### Assignment
The required answer is every line of the data containing the word "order".
*** Block opens ***
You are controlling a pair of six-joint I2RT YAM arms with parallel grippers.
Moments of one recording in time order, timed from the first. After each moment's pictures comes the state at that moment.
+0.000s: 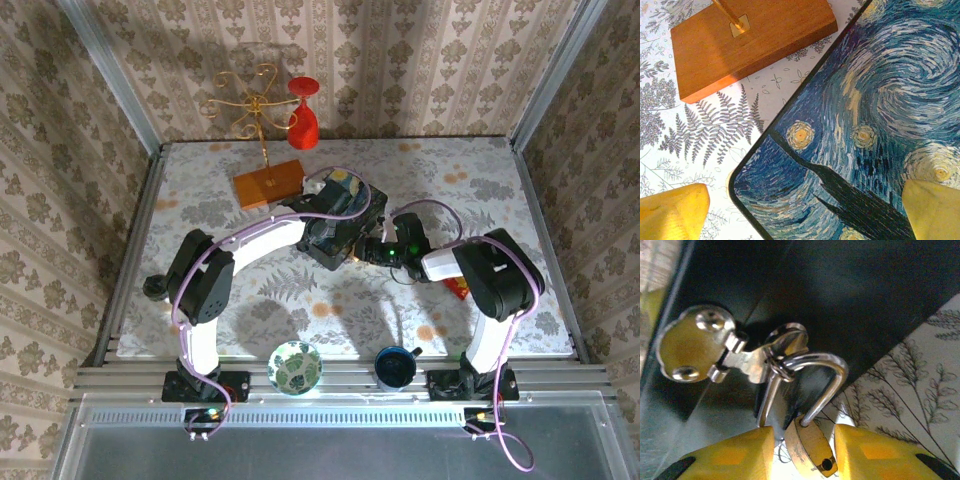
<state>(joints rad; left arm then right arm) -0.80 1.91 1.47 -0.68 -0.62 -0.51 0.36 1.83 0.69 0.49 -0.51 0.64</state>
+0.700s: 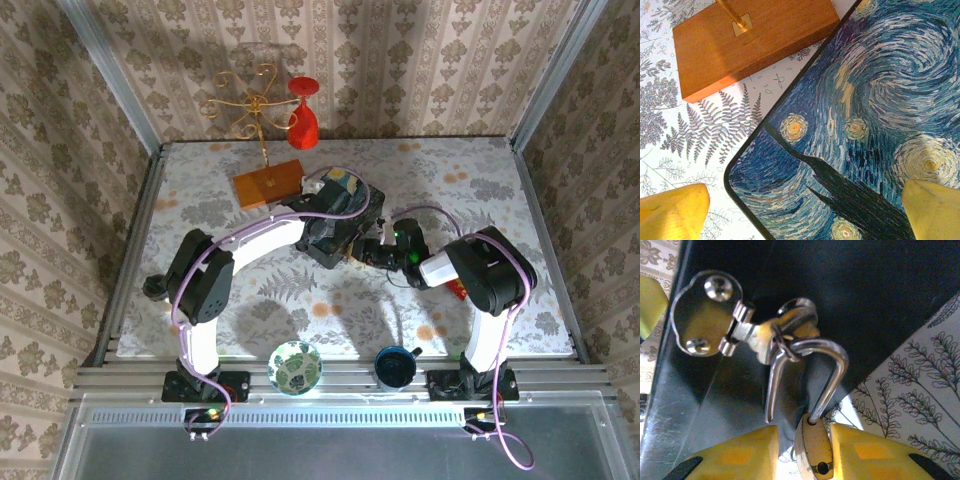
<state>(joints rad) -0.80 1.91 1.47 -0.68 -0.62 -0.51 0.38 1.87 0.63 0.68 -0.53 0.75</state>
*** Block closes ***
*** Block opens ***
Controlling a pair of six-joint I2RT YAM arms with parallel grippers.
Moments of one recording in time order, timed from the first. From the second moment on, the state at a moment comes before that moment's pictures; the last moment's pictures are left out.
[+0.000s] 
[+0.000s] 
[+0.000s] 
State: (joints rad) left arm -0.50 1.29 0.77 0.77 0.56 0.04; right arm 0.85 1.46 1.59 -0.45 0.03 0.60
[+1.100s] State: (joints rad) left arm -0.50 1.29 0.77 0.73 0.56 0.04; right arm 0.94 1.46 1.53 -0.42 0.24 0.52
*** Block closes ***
### Task answer
Moments of one recording in time order, timed from the first. After each moment's pictures comes the state at that moment.
Moments of one recording in time order, timed from the first. From the second moment on, the state at a moment comes before that moment's pictures; the last moment's pictures are left out.

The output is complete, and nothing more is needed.